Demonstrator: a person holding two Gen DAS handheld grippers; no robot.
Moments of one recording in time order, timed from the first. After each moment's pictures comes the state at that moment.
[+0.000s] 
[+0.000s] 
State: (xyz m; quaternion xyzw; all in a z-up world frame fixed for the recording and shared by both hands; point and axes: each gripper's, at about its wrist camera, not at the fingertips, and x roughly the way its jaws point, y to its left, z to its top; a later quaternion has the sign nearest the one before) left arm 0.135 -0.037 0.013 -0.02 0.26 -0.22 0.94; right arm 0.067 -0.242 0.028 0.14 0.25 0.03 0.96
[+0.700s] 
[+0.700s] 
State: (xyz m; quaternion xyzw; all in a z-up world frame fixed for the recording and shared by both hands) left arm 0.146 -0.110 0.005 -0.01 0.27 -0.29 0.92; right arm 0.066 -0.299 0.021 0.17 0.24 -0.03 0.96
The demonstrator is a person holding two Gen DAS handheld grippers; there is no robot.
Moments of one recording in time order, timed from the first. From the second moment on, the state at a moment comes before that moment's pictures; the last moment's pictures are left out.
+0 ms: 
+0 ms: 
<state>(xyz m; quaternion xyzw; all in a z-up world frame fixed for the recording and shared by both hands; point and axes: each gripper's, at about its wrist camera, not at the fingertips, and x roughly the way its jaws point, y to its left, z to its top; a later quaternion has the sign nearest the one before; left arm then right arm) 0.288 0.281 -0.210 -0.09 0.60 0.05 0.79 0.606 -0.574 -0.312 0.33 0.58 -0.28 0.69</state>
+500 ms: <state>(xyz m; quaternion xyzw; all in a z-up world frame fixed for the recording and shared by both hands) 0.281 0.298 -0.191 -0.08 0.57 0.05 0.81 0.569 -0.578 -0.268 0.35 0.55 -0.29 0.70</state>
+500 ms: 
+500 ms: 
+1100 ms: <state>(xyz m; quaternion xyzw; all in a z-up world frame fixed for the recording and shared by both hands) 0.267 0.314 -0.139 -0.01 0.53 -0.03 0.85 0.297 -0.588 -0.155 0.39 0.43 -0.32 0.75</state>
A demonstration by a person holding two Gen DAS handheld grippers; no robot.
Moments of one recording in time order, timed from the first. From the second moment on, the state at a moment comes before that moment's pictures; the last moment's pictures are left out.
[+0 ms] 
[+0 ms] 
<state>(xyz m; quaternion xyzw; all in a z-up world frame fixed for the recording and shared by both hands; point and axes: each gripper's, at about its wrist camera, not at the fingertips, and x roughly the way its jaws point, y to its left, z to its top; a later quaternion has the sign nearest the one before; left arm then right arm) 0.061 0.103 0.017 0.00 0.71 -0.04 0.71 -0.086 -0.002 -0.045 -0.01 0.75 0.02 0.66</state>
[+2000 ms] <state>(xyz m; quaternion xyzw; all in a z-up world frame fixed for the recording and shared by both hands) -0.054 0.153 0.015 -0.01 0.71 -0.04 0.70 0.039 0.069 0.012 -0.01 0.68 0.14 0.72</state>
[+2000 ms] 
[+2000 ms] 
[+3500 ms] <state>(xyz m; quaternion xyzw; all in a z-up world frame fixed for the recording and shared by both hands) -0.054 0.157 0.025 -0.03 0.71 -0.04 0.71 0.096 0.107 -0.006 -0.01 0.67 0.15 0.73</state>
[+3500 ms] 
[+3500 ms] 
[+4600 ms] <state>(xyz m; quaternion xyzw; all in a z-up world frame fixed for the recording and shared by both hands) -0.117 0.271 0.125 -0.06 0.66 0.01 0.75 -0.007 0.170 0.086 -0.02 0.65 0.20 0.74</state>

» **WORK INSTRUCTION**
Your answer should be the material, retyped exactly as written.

» **OUTPUT FOR THIS TASK**
Demonstrator: a person holding two Gen DAS handheld grippers; no robot.
Moments of one recording in time order, timed from the first. After each moment's pictures comes the state at that moment.
[+0.000s] 
[+0.000s] 
State: (xyz m; quaternion xyzw; all in a z-up world frame fixed for the recording and shared by both hands; point and axes: each gripper's, at about its wrist camera, not at the fingertips, and x roughly the way its jaws point, y to its left, z to its top; a later quaternion has the sign nearest the one before) left arm 0.135 -0.037 0.013 -0.02 0.26 -0.22 0.94; right arm 0.067 -0.242 0.028 0.14 0.25 0.03 0.96
[+0.700s] 
[+0.700s] 
State: (xyz m; quaternion xyzw; all in a z-up world frame fixed for the recording and shared by both hands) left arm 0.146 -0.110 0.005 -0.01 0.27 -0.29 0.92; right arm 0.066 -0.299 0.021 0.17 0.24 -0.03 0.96
The demonstrator is a person holding two Gen DAS handheld grippers; there is no robot.
Moments of one recording in time order, timed from the first. From the second moment on, the state at a moment comes before that moment's pictures; the last moment's pictures are left out.
+0 ms: 
+0 ms: 
<state>(xyz m; quaternion xyzw; all in a z-up world frame fixed for the recording and shared by both hands; point and axes: each gripper's, at about its wrist camera, not at the fingertips, and x roughly the way its jaws point, y to its left, z to its top; a later quaternion has the sign nearest the one before; left arm then right arm) 0.288 0.281 -0.210 -0.09 0.60 0.05 0.79 0.606 -0.574 -0.312 0.33 0.58 -0.28 0.69</state>
+500 ms: <state>(xyz m; quaternion xyzw; all in a z-up world frame fixed for the recording and shared by both hands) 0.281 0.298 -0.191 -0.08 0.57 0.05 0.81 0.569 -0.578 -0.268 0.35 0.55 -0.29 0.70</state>
+500 ms: 
+500 ms: 
+1100 ms: <state>(xyz m; quaternion xyzw; all in a z-up world frame fixed for the recording and shared by both hands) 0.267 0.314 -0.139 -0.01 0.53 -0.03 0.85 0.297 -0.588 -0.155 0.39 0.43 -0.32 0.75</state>
A demonstration by a person holding two Gen DAS handheld grippers; no robot.
Moments of one recording in time order, timed from the first. From the second moment on, the state at a moment comes before that moment's pictures; the last moment's pictures are left out.
[+0 ms] 
[+0 ms] 
<state>(xyz m; quaternion xyzw; all in a z-up world frame fixed for the recording and shared by both hands; point and axes: each gripper's, at about its wrist camera, not at the fingertips, and x roughly the way its jaws point, y to its left, z to its top; a later quaternion has the sign nearest the one before; left arm then right arm) 0.061 0.103 0.017 0.00 0.71 -0.04 0.71 -0.086 -0.002 -0.045 -0.01 0.75 0.02 0.66</state>
[+2000 ms] <state>(xyz m; quaternion xyzw; all in a z-up world frame fixed for the recording and shared by both hands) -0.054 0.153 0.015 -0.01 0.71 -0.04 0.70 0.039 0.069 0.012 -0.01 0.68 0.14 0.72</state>
[+2000 ms] 
[+2000 ms] 
[+3500 ms] <state>(xyz m; quaternion xyzw; all in a z-up world frame fixed for the recording and shared by both hands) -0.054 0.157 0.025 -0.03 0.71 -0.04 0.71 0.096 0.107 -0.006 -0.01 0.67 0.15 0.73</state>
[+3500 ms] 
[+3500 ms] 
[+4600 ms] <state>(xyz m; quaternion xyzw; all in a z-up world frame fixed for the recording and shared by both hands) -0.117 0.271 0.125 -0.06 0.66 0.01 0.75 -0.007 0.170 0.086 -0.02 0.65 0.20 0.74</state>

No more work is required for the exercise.